* [ABOUT THIS TASK]: After locating the line with "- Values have" in the data that follows, return it and every later line exactly, up to and including the line with "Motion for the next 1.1".
[AVAILABLE DATA Boundary: Start]
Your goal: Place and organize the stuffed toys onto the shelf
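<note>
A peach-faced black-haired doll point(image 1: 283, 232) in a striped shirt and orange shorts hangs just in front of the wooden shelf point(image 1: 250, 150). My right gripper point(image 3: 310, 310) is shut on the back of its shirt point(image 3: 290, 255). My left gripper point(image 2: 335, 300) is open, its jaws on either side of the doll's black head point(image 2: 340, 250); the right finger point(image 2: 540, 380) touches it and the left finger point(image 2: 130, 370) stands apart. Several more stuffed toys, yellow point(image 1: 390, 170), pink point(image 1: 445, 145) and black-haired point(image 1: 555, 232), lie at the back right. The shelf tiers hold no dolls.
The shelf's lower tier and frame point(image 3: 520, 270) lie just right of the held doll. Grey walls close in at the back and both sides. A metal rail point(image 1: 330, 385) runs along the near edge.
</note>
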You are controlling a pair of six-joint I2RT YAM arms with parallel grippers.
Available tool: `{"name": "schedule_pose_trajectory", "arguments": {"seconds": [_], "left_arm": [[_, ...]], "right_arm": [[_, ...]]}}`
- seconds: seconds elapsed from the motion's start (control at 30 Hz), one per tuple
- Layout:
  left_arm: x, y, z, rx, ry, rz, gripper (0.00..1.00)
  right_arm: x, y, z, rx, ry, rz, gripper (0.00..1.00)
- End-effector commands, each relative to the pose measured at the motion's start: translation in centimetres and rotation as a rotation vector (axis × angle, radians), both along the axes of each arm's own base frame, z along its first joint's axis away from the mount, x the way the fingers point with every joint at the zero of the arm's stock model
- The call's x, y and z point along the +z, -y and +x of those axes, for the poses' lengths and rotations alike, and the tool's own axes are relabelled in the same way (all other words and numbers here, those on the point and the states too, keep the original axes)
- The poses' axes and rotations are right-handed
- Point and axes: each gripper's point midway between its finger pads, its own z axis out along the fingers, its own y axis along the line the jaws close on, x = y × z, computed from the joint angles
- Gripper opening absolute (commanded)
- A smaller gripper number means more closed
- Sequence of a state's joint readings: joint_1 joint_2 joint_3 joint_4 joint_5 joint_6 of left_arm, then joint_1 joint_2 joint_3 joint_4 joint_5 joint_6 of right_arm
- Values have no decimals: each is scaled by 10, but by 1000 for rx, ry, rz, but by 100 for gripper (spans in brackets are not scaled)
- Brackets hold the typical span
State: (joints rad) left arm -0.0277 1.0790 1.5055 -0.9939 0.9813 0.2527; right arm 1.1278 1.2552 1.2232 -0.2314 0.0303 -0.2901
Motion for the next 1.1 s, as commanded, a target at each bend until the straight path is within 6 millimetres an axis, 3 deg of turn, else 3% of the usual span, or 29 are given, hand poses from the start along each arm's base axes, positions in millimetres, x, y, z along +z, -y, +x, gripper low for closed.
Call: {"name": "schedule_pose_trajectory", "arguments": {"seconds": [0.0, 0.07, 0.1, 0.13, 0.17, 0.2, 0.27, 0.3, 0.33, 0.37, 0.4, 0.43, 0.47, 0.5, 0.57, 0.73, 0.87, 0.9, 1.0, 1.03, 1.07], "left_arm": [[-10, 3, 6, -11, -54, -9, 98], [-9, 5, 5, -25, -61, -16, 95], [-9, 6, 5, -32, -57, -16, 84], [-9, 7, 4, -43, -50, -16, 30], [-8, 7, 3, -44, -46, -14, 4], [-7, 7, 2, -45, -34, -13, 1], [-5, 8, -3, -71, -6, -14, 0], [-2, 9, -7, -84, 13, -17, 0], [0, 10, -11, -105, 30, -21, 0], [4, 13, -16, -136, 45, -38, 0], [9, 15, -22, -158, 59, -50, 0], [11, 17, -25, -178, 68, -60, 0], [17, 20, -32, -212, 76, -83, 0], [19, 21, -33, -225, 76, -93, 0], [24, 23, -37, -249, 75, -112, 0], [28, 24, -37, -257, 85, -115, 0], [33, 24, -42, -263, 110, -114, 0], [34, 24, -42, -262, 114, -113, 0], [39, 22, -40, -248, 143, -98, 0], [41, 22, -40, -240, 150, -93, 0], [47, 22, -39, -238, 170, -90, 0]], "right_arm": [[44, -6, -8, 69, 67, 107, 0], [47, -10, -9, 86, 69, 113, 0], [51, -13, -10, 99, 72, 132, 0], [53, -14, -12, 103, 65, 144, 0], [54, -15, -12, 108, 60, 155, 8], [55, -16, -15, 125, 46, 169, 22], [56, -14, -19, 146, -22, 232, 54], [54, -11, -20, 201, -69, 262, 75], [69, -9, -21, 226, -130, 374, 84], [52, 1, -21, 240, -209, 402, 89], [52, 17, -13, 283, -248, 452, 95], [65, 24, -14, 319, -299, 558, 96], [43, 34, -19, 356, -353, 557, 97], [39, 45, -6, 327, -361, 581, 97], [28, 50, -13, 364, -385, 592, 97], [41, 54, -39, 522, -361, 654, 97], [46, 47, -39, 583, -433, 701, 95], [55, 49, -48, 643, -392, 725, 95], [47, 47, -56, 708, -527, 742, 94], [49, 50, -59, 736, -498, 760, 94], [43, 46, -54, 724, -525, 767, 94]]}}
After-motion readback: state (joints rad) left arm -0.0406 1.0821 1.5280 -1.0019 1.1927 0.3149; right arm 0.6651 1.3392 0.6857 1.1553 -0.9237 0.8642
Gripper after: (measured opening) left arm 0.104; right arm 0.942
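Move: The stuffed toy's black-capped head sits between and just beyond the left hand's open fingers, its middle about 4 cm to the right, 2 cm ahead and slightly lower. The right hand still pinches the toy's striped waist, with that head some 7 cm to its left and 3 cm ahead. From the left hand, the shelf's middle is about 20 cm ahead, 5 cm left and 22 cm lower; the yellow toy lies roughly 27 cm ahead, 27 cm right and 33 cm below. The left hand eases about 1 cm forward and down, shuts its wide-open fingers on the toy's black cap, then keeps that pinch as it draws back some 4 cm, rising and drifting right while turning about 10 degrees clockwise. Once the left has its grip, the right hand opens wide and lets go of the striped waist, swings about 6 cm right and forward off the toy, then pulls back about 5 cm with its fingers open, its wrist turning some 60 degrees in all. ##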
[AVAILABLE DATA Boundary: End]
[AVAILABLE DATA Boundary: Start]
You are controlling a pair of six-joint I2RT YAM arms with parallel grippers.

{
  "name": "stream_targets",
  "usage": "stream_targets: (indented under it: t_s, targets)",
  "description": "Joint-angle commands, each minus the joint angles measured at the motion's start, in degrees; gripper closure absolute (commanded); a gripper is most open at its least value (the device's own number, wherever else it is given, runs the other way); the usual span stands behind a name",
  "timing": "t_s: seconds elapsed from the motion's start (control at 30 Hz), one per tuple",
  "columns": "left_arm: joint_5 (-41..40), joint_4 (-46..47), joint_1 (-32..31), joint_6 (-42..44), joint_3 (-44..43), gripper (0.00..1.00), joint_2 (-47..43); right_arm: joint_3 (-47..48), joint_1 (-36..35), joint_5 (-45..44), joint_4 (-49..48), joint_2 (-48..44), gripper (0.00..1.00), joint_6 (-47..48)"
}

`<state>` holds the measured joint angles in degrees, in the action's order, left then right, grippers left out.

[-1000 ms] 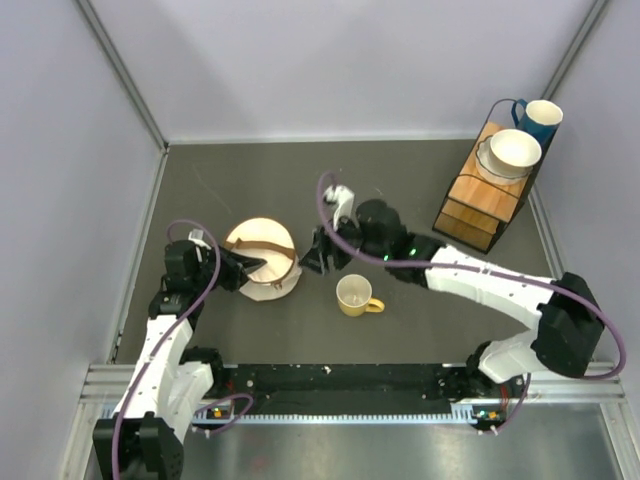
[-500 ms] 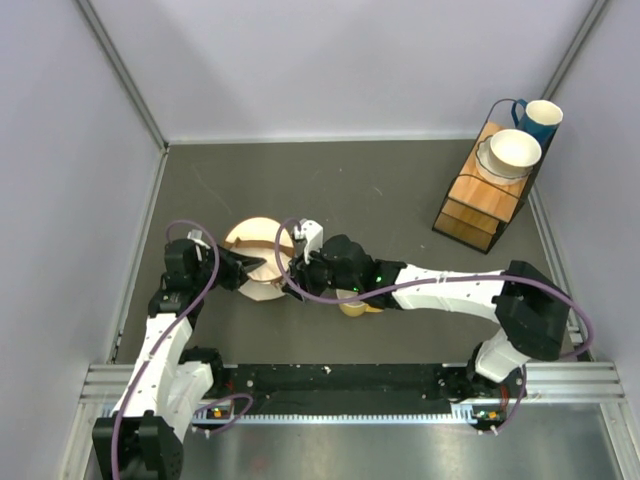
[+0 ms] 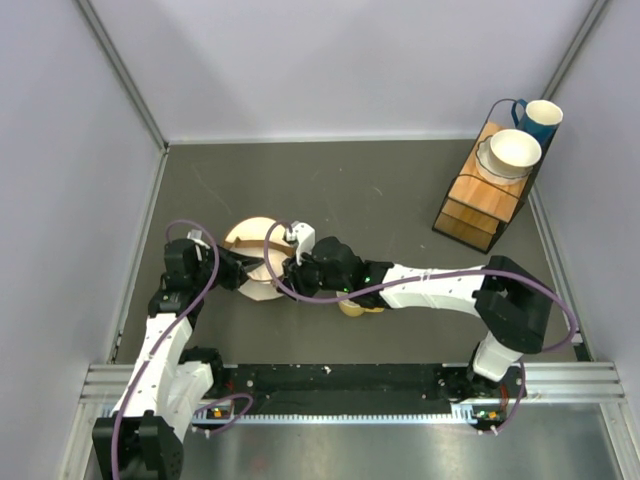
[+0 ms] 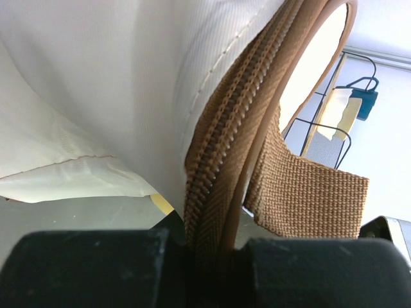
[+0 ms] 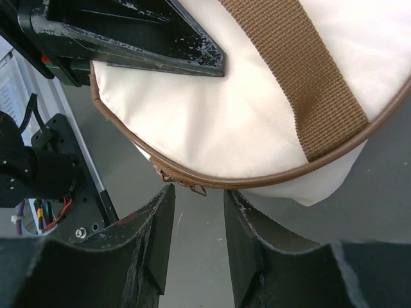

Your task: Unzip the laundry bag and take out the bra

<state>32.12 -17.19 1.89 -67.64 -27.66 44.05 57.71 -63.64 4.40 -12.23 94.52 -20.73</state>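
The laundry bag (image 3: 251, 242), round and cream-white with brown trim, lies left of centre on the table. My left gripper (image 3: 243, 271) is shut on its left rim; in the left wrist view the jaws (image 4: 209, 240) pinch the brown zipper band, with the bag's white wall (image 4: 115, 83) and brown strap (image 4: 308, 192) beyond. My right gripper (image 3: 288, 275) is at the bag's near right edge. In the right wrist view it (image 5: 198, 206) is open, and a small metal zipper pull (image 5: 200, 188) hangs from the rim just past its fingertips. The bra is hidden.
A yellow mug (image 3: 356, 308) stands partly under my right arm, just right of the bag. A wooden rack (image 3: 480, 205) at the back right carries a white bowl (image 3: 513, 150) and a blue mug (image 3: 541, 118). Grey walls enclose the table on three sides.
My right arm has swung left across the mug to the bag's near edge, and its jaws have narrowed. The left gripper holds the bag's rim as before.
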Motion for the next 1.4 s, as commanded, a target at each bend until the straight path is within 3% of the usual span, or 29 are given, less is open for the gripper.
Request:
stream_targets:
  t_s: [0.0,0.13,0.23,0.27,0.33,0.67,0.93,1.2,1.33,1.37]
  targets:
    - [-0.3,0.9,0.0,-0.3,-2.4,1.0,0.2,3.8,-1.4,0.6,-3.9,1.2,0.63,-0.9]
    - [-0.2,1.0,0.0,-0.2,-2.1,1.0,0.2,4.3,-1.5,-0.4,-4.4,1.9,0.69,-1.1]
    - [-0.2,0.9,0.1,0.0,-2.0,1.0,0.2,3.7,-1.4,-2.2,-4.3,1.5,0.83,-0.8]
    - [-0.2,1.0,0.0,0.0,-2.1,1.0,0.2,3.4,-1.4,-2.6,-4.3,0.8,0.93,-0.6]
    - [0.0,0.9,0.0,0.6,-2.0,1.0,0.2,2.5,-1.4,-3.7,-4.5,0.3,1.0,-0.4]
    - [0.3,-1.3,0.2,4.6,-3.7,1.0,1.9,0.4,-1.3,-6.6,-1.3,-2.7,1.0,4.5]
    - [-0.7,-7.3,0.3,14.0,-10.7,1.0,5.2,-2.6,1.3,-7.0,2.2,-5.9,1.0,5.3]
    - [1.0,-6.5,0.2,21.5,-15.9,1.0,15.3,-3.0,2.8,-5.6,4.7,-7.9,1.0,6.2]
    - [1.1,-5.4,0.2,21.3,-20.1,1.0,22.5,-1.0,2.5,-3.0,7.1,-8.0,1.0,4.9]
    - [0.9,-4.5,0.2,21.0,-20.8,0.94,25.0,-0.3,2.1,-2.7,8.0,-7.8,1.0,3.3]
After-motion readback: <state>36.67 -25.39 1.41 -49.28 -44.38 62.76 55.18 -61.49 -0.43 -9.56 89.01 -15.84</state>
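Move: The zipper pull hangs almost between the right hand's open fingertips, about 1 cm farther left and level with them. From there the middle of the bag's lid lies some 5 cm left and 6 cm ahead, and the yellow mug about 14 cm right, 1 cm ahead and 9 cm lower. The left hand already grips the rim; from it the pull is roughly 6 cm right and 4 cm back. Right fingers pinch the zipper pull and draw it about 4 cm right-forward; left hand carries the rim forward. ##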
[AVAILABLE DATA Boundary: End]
* [SOLUTION FOR THIS EXERCISE]:
- Values have no decimals: each is scaled by 10, but by 1000 for rx, ry, rz, but by 100 for gripper (spans in brackets are not scaled)
- Brackets hold the typical span
State: (joints rad) left arm -0.0277 1.0790 1.5055 -0.9939 0.9813 0.2527; right arm 1.1278 1.2552 1.2232 -0.2314 0.0303 -0.2901
Motion for the next 1.1 s, as commanded, a target at each bend until the straight path is within 6 millimetres an axis, 3 deg of turn, else 3% of the usual span, or 29 are given, hand poses from the start along each arm's base axes, positions in millimetres, x, y, z along +z, -y, +x, gripper low for closed.

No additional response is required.